La grotta Giovanni Leoncavallo è collegata alla grotta di Alien (più impegnativa), per cui è possibile una selettiva e affascinante traversata, ad oggi però manca la corda che permette di salire dal sifone della seconda verso il ramo attivo della prima (P5).
- Un pozzetto precede un ripido, fastidioso scivolo di terra e fango che in basso diventa verticale: scendiamo (e uscendo risaliremo, con qualche imprecazione...) in libera, può tuttavia essere d'aiuto una corda da 20 metri fissata al chiodo presente all'esterno. Il cunicolo che segue non è esageratamente stretto, ma noi l'abbiamo trovato allagato per almeno 3 metri: circa 20/30 cm di aria sopra, nel punto più alto, e altrettanti di acqua sotto... è così risultato inquietante all'impatto, soprattutto per il volontario che ne ha sperimentato la percorribilità, tanto che due componenti del gruppo hanno preferito rinunciare, e fastidioso nei 15 minuti successivi, quelli necessari per asciugarsi un poco e far passare il freddo.
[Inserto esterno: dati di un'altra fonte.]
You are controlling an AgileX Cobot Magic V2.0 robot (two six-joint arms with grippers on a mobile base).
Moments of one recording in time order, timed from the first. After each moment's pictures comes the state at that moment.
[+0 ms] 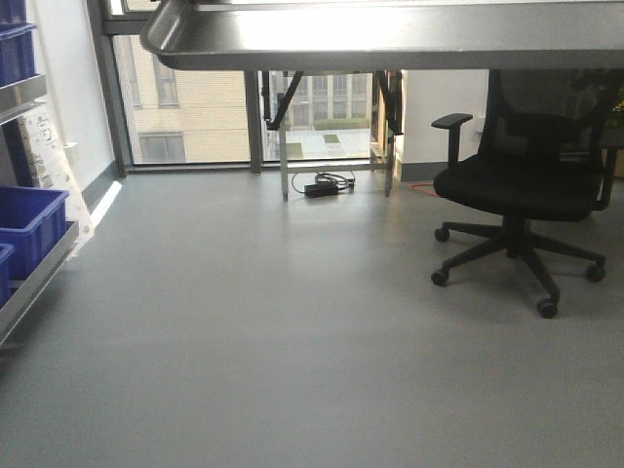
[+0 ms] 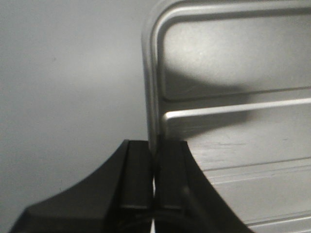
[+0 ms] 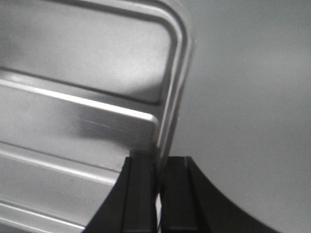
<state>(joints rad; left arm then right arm) -0.92 1.48 -1.56 0.18 1.23 -0.63 0.56 1.10 -1.20 -0.16 1.25 0.56</state>
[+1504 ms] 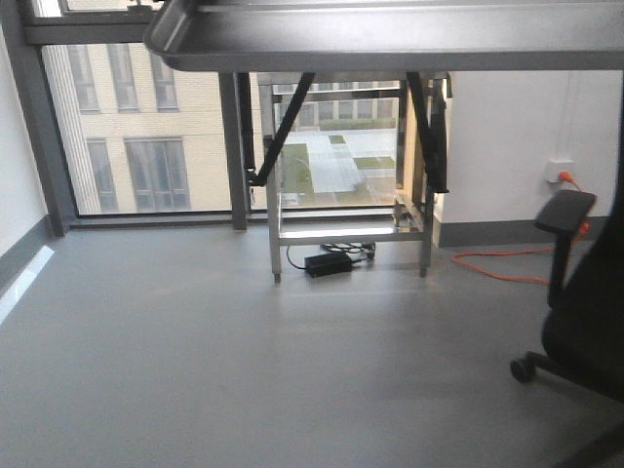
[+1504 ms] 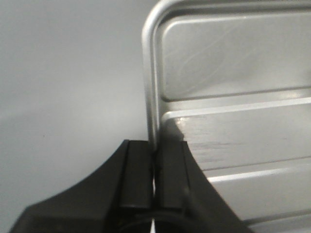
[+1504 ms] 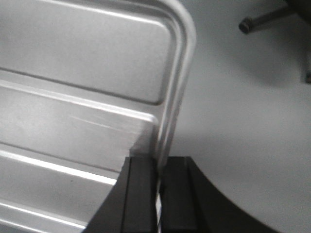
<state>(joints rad) -0.92 1.48 -1.56 0.18 1.22 -0.63 0.56 1.10 -1.20 -0.16 1.25 0.56</state>
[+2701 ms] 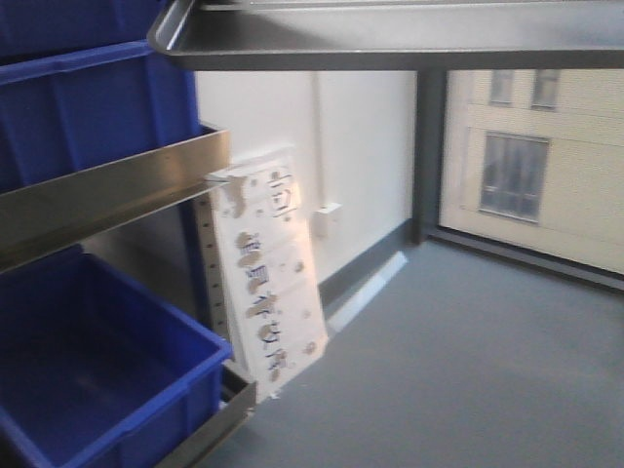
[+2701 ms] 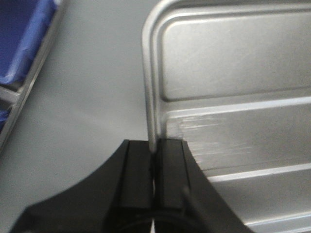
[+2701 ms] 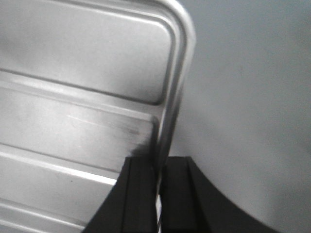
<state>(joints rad) -0.92 1.48 -1.56 0.18 1.22 -0.63 0.56 1.10 -1.20 -0.17 1.25 0.56</state>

A mio parere per una ripetizione è consigliabile evitare periodi particolarmente piovosi o caratterizzati dallo scioglimento di neve.
- Completa la sgradita ouverture il P3 successivo, che si affronta in libera: scendiamo subito, appena si apre la fessura inizialmente larga come il mio torace, e al ritorno risaliremo un paio di metri a valle della stessa, sfruttando in tal modo un provvidenziale terrazzino e una strettoietta nettamente più comoda (passaggio aereo, esposto).
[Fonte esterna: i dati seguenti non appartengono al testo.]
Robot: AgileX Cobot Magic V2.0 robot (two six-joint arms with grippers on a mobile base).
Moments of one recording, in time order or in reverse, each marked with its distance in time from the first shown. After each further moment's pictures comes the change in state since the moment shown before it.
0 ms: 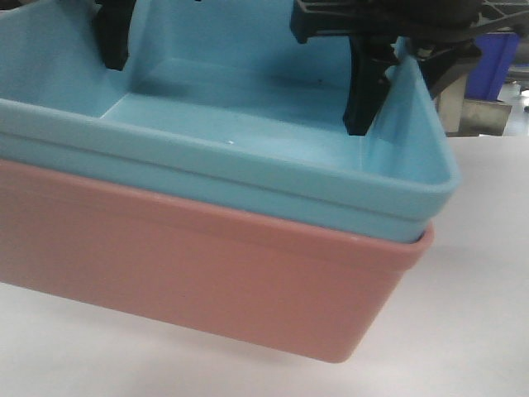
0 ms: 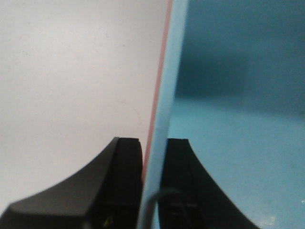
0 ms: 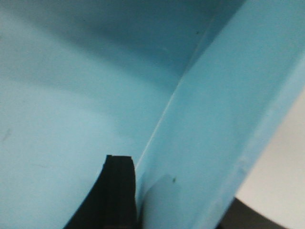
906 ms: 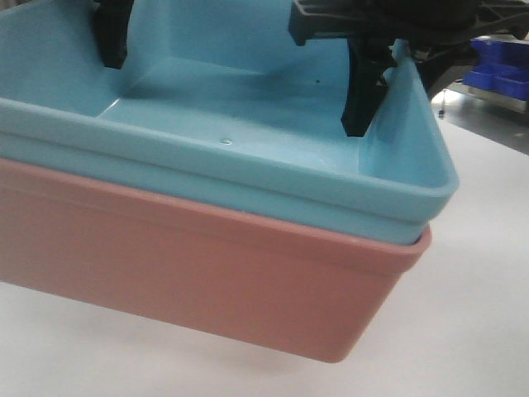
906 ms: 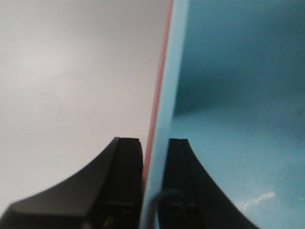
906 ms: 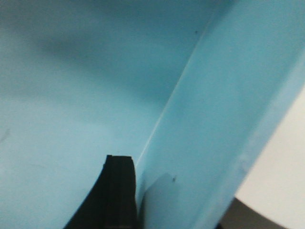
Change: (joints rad) left arm 0.000 0.000 0.000 0.000 0.000 0.000; right arm 0.000 0.006 0.000 -0.001 -0.007 0.000
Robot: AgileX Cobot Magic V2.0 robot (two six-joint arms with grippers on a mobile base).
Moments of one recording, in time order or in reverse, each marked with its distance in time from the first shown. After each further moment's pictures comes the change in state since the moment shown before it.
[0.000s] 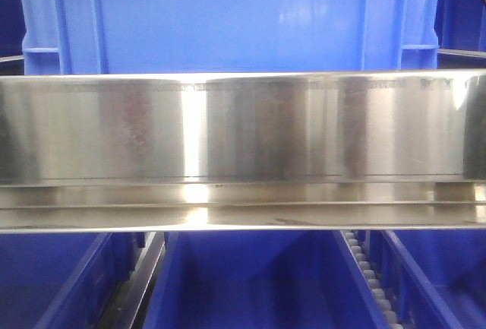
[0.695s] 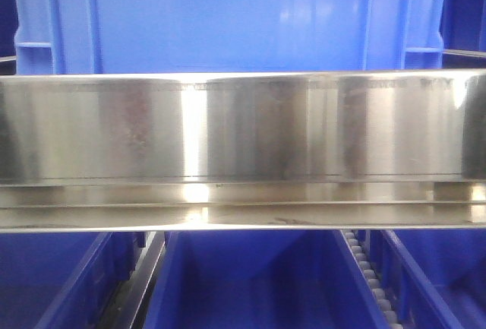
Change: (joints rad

- Per giungere qui la difficoltà è discreta, tanto che da ora in avanti sembra d'andare a passeggio! Un meandrino sbuca in una tranquilla galleria; la diramazione a sinistra è ampia, invitante, ma presto si chiude. Procediamo senza problemi fino a una risalita (R8, corda fissa) sotto alla quale un budello diventa impercorribile dopo una quindicina di metri.
- Un grande meandro, bello, piacevole, ci porta al Trivio; in questa zona ci sono vari brevi rami e per proseguire sulla via principale scendiamo a sinistra (corda fissa, semplice anche in libera). Qualche passo per trovarci ad un paio di metri d'altezza, crescente avanzando, sopra alla base del meandro: occorre calarsi in contrapposizione con un po' di prudenza, ed è possibile farlo in due o tre punti differenti (la risalita al ritorno sarà meno complessa del previsto; un buon punto per cambiare livello è nei pressi di un evidente masso incastrato).
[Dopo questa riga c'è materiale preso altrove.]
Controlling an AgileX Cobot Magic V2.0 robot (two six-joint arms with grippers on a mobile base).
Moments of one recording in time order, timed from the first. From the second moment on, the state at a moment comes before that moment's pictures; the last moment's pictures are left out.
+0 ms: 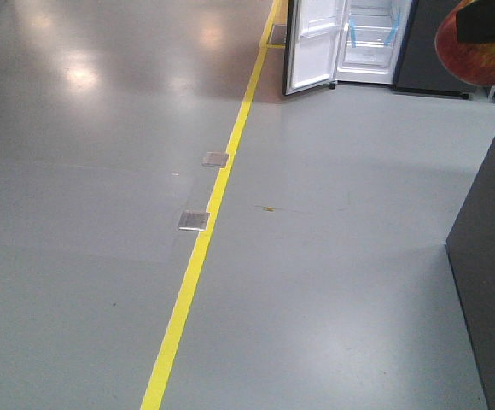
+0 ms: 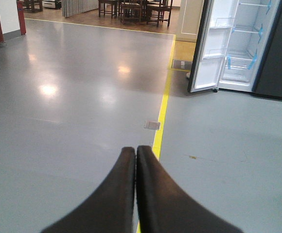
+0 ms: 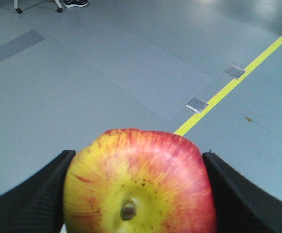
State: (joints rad) left arm -0.03 -0.01 0.03 0.26 0.24 -0.40; right arm -0.14 1.29 -1.70 0.72 1.28 -0.59
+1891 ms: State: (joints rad) left arm -0.03 -0.01 0.03 0.26 0.24 -0.40; right arm -0.14 1.29 -1.70 0.72 1.28 -0.59
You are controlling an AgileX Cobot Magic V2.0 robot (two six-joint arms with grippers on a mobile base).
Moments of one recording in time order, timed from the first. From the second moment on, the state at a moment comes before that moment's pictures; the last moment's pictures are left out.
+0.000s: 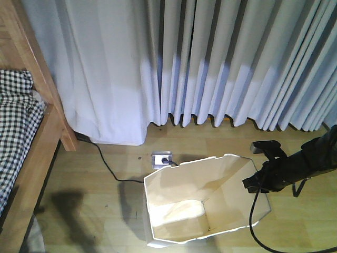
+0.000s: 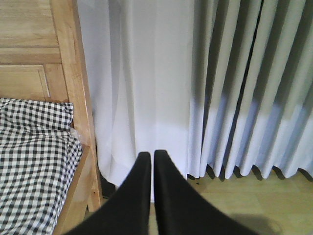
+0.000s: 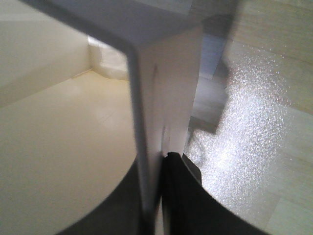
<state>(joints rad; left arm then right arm) 0.00 -0.01 0.03 -0.02 0.27 -0.02 -0.14 2.31 -0.86 1.25 0.44 -1.62</state>
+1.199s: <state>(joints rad) 0.00 -0.01 0.03 -0.02 0.27 -0.02 -0.14 2.31 -0.86 1.25 0.44 -1.62</state>
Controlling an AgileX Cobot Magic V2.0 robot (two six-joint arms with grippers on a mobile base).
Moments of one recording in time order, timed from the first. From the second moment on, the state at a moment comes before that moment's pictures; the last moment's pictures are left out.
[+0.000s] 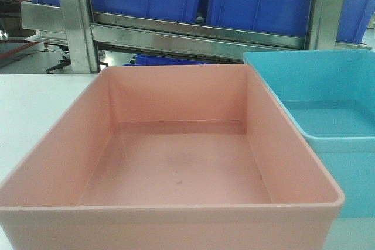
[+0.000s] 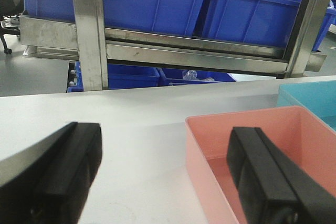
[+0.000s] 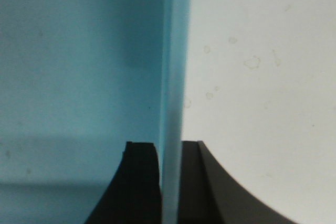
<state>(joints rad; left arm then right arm) -0.27 0.42 -0.42 -0.28 0.15 0.22 -0.19 1.86 -1.32 0.11 0.92 -0.26</state>
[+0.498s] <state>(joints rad) -0.27 0.42 -0.42 -0.28 0.15 0.22 -0.26 1.66 -1.48 0.08 1.06 -0.27</state>
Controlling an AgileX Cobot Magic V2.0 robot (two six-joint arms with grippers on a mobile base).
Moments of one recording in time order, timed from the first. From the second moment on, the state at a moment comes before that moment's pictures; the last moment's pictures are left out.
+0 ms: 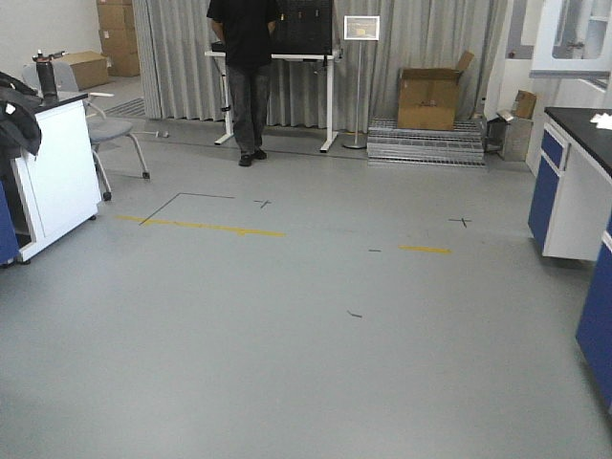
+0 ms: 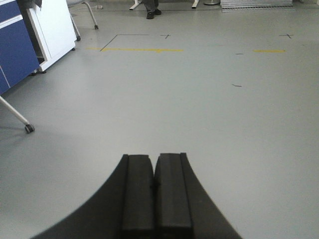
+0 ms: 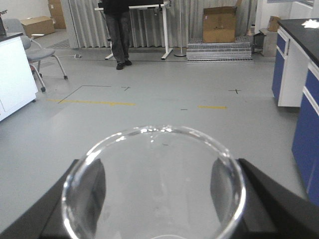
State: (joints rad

- Siamo ora sul torrentello che aldilà di un basso passaggio si infila a destra in un cunicolo subito impercorribile; questo luogo, la Mandibola, prende il nome dalla curiosa forma di una lama di gesso. Davanti a noi c'è un breve e stretto scivolotto in salita che risulta essere più facile da superare di quanto paia a prima vista.
- Nella cameretta successiva arrampichiamo per 3 metri circa (corda fissa, affrontabile anche in libera), transitiamo in un angusto corridoio ed entriamo in una spaziosa, confortevole, asciutta sala allungata. Lasciamo quest'ultima dopo qualche minuto di relax (l'inaspettata comodità dell'ambiente rende impossibile resistere alla tentazione di riposarsi un attimo) e scivoliamo in un sorprendente, caratteristico Toboga fino al piccolo imbocco di un pozzo (P5, corda fissa).
- Atterriamo nell'alveo di un fiumiciattolo; seguendolo verso monte arriviamo in un'ampia sala con un notevole riempimento di sabbia e fango. Andiamo oltre, ci abbassiamo, strisciamo, infine siamo costretti ad arrestarci quando il cunicolo diventa umanamente improponibile: l'acqua fredda che ci sta bagnando proviene dal fondo della grotta Rosa Saviotti, che in questo momento si trova a qualche decina di metri da noi.
- Retrocediamo e senza possibilità d'errore ci dirigiamo verso valle in uno splendido meandro con anse eleganti dalle pareti perfettamente lisce e scenografiche croste di concrezione alla base; percorriamo un tratto a carponi, poi camminiamo a lungo sparando raffiche di fotografie. Quando il torrente scompare in un budello che non consente avanzamenti significativi, risaliamo a sinistra uno scivolo fangoso... da un po' di tempo stiamo avvertendo una distinta corrente d'aria: è il respiro di Alien...
- Oltrepassiamo una camera, proseguiamo in un cunicolo, superiamo infine la strettoia in curva e salita (disostruzione) che segna il confine fra le due grotte: stiamo lasciando il Leoncavallo e a vent'anni di distanza dall'ultima volta sto rientrando in Alien!
- Torniamo ad alzarci in un meandro bellissimo, anche se scomodo per qualche metro, che propone uno spettacolare oblò nella sottile parete rocciosa di separazione fra il segmento che precede e quello che segue una delle anse. Al bivio scendiamo, ma subito ci fermiamo in una camera fangosa con un sifoncino. Retrocediamo allora e risaliamo lo scivolo che abbiamo davanti, avanzando però per poco, fino a quando cioè siamo costretti alla resa definitiva a causa dell'assenza di una corda fissa nel P5 che avrebbe permesso di calarci alla base della gola dove placido attende il sifone di Alien.